O primeiro Diesel a ganhar
Em 2004, a Audi não esteve presente a nível oficial, cedendo toda a sua tecnologia, engenheiros e mecânicos à equpa da Bentley, marca pertencente ao mesmo grupo, que venceu a corrida com o Bentley Speed 8. A Audi aproveitou o tempo para preparar outra inovação, desta vez a introdução do motor V10 TDi Diesel. O Audi R10 TDI venceu Le Mans por três vezes entre 2006 e 2008 e as suas evoluções R15 TDI e depois o R18 TDI venceram por mais duas vezes. Foi a primeira marca a vencer Le Mans com um Diesel e repetiu mais sete vezes, as três últimas associando o motor Diesel a um sistema híbrido.

De facto, a última grande evolução que a Audi levou para Le Mans foi o R18 e-tron quattro, equipado com um conjunto híbrido. A Audi foi também a primeira a vencer Le Mans com um híbrido e conseguiu três vitórias consecutivas entre 2012 e 2014. Finalmente, em 2016 fez a sua última prova em Le Mans e no campeonato de resistência. Entre 1999 e 2016, a Audi Sport venceu Le Mans por 16 vezes, apenas menos três do que o recorde da prova que pertence à Porsche, marca do mesmo grupo. E venceu 63 corridas desta categoria em 80 que disputou nesta categoria.
O desafio do rali Dakar
A Audi, em associação com a ABT foi das primeiras marcas a aderir à Fórmula E em 2017/2018 e venceu o campeonato. Outro grande desafio para a Audi foi a participação no rali Dakar, também aqui com uma tecnologia que nenhum outro construtor tinha ousado levar para o deserto, um sistema híbrido em série, que tem sempre tração elétrica às quatro rodas. Tudo começou em 2022, numa fase de aprendizagem que culminou três anos depois com a vitória de Carlos Sainz em 2024, ao volante do Audi RS Q e-tron.

Depois do longo projeto Le Mans, a Audi prepara-se para o maior desafio de todos, a Fórmula 1. Está em processo de aquisição da equipa suiça Sauber, para garantir um lugar na grelha da Fórmula 1 já em 2026, coincidindo com a próxima alteração dos regulamentos técnicos que vão dar mais importância à parte elétrica do novo sistema híbrido e à utilização exclusiva de combustíveis sustentáveis.

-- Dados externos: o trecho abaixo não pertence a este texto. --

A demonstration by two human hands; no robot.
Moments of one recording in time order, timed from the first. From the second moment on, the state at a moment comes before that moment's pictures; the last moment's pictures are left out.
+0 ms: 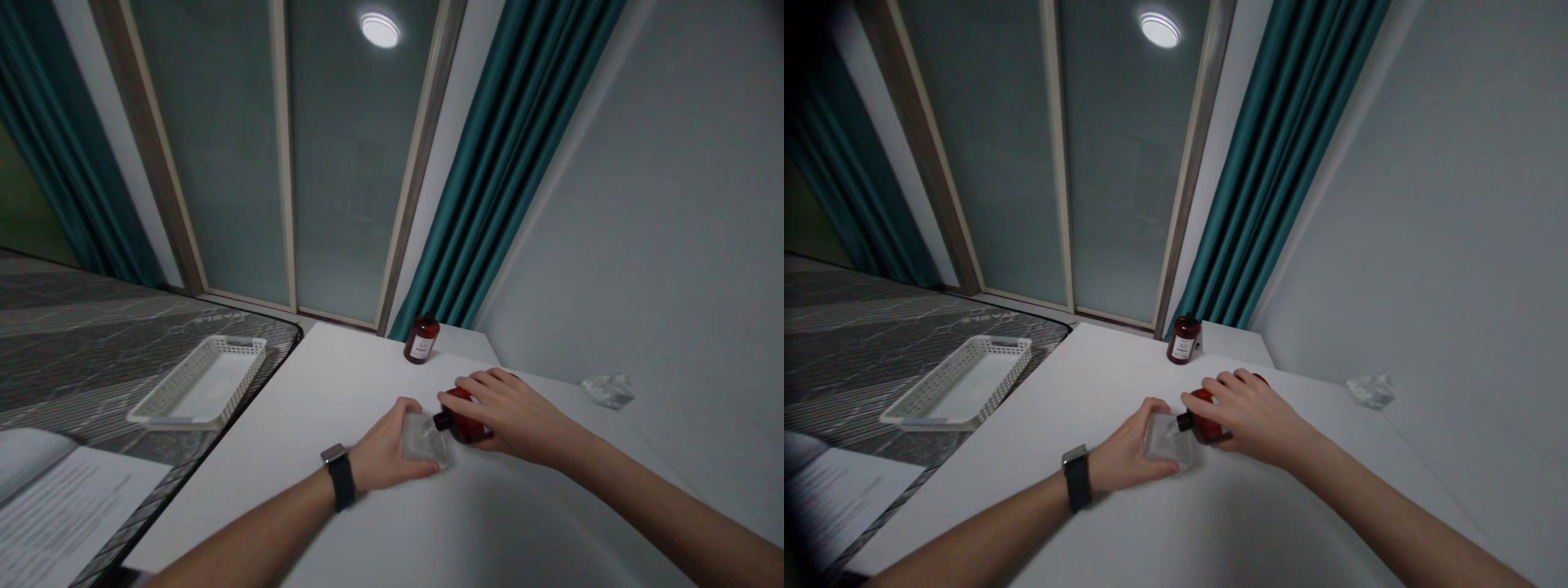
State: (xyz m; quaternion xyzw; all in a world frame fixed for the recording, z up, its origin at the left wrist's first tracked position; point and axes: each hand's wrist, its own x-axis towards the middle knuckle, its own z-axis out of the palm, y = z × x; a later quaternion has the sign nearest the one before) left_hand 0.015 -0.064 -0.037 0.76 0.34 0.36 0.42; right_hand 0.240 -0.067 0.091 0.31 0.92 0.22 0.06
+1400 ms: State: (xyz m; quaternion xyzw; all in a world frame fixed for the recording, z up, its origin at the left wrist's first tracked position) left_hand 0.015 -0.065 -0.033 0.76 0.35 0.36 0.42; right_hand 0.242 -0.065 0.091 0.29 0.92 0.24 0.05
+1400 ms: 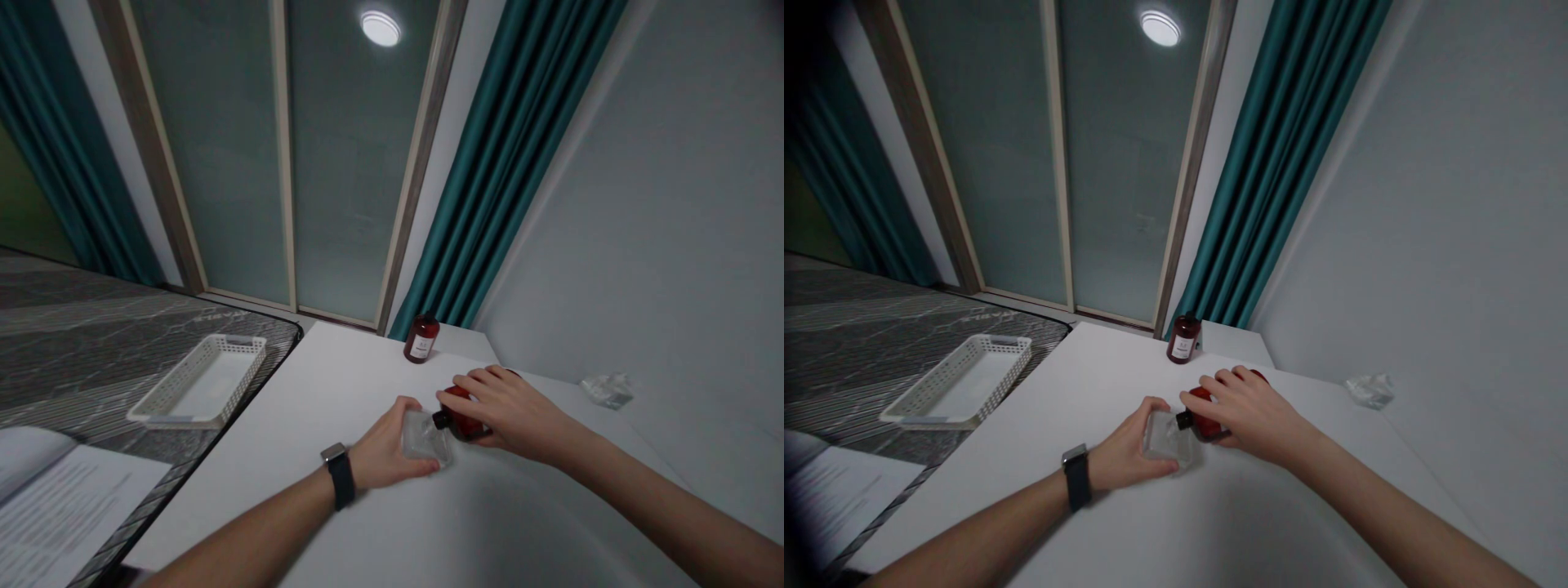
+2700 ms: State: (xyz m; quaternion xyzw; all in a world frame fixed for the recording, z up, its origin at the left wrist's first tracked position) left_hand 0.016 -0.064 -0.037 0.76 0.33 0.36 0.43; right_hand 0.239 -0.065 0.096 0.29 0.92 0.26 0.06
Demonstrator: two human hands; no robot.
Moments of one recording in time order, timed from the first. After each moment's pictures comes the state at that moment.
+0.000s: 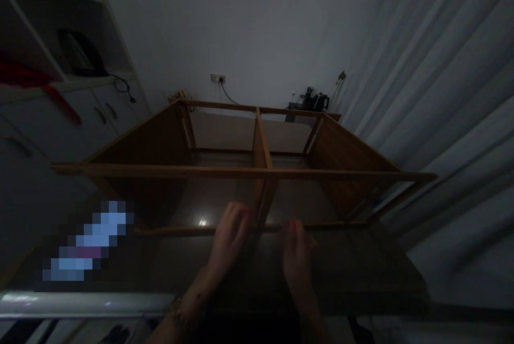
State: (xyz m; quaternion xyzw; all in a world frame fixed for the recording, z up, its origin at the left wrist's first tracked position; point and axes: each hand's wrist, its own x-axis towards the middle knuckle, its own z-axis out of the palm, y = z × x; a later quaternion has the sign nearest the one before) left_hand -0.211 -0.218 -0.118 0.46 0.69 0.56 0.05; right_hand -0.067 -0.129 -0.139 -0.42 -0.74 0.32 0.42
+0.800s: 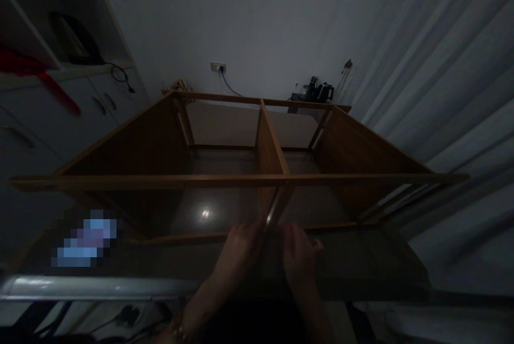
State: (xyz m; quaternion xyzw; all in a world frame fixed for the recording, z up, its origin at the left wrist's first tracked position) left_hand -0.185 -0.235 -0.149 0.60 0.75 0.29 0.02; right_hand -0.052 -0.137 -0.157 -0.39 -0.84 0.08 0.37
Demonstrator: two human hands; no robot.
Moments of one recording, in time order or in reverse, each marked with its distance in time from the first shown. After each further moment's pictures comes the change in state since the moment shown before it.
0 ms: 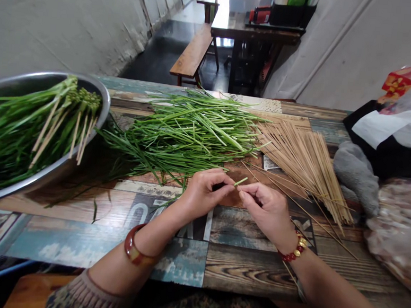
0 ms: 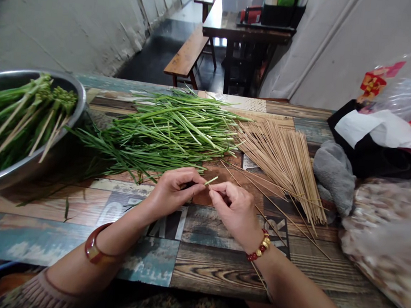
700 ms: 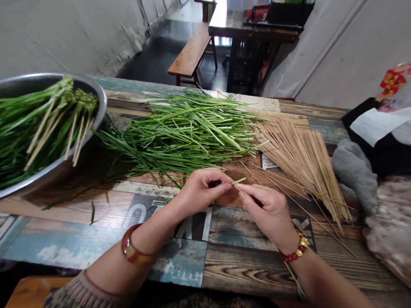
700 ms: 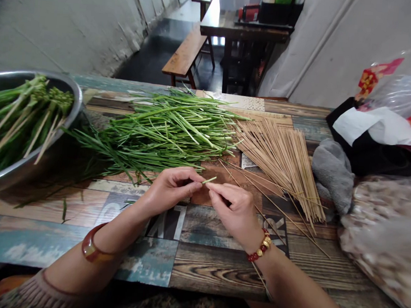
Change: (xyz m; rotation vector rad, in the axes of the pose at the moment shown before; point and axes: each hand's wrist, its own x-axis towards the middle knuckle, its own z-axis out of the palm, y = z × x) left_hand 0.002 -0.001 -0.002 -0.241 -0.035 -0.160; right_hand 0.001 0.000 -0.004 0.082 -0.021 -0.090
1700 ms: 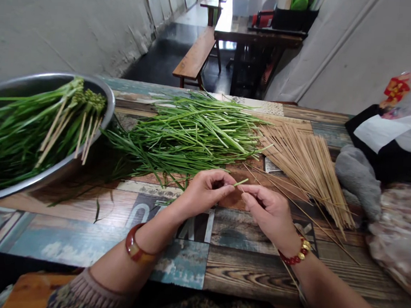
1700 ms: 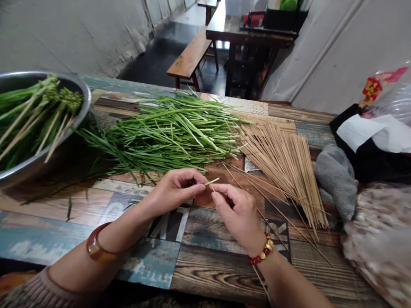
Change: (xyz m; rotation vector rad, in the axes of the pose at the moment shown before) left_hand 0.000 0.003 0.001 -0.094 0.003 -0.113; right_hand -0.002 0.001 0.002 0.068 -0.046 0.188
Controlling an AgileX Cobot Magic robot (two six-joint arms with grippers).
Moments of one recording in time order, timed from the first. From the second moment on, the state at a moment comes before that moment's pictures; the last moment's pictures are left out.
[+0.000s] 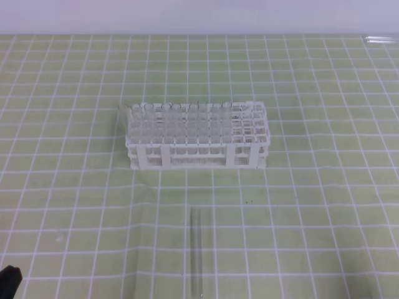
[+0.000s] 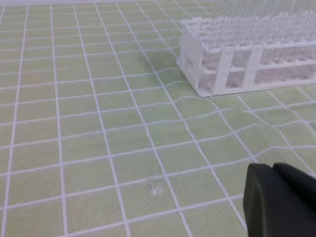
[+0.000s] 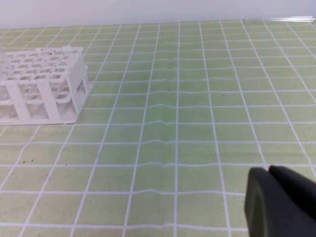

Um desafio para o qual conta já com a colaboração do experiente piloto alemão Nico Hulkenberg, enquanto se espera pelo anúncio do seu companheiro de equipa para 2025. Uma coisa é certa, a Audi tem pela frente uma tarefa à altura da competência que mostrou no passado, pois vai construir tanto o chassis como a unidade de potência. Poucas equipas o fazem.